◆ WHAT YOU ARE ASKED TO DO
On every line of the listing, check for "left"; copy the lines that have it.

◆ DATA
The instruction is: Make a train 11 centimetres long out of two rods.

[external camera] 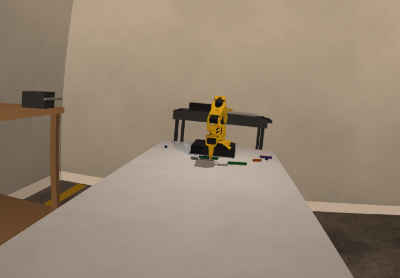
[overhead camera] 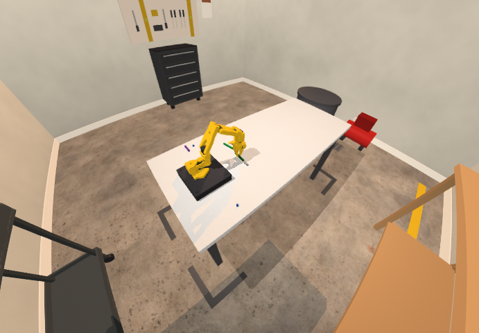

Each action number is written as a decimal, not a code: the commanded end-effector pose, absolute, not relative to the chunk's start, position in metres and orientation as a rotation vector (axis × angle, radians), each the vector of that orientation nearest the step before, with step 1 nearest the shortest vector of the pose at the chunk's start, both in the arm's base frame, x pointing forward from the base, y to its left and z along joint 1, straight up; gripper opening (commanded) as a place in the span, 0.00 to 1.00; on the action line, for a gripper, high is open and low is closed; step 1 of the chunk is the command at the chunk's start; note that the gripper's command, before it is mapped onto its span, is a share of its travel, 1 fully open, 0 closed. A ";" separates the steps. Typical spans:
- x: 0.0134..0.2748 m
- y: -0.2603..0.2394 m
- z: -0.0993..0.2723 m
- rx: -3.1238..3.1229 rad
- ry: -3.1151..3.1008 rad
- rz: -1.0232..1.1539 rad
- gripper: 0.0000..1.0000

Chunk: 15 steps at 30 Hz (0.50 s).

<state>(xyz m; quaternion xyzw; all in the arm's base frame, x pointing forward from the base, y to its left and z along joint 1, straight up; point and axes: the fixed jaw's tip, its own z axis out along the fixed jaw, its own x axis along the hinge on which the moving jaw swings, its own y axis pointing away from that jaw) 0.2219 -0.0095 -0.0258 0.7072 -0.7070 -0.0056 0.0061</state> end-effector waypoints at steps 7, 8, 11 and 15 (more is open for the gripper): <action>0.219 -0.011 -0.031 2.202 -2.207 -0.041 0.00; 0.219 -0.011 -0.031 2.202 -2.207 -0.041 0.00; 0.219 -0.011 -0.031 2.201 -2.208 -0.041 0.00; 0.219 -0.011 -0.031 2.201 -2.208 -0.041 0.00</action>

◆ SOLVED EXERCISE
Each action number is written as a decimal, not a code: the commanded end-effector pose, absolute, not relative to the chunk's start, position in metres and orientation as a rotation vector (axis × angle, radians), each the vector of that orientation nearest the step before, with step 1 nearest the shortest vector of the pose at the chunk's start, both in the arm's base frame, x pointing forward from the base, y to its left and z along joint 1, straight up; gripper opening (commanded) as a place in the span, 0.00 to 1.00; on the action line, for a gripper, high is open and low is closed; step 1 of the chunk is the command at the chunk's start; note that the gripper's command, before it is mapped onto its span, is a share of its travel, 1 fully open, 0 closed. A ";" separates the steps. Typical spans:
<state>(xyz m; quaternion xyzw; all in the arm's base frame, x pointing forward from the base, y to its left and z along joint 1, straight up; point and axes: the fixed jaw's tip, its own z axis out along the fixed jaw, its own x axis along the hinge on which the moving jaw swings, its own y axis pointing away from that jaw) 0.2219 -0.0095 -0.0258 0.7072 -0.7070 -0.0056 0.0061</state> end-effector waypoints at steps 7, 8, 11 and 15 (more is open for the gripper): <action>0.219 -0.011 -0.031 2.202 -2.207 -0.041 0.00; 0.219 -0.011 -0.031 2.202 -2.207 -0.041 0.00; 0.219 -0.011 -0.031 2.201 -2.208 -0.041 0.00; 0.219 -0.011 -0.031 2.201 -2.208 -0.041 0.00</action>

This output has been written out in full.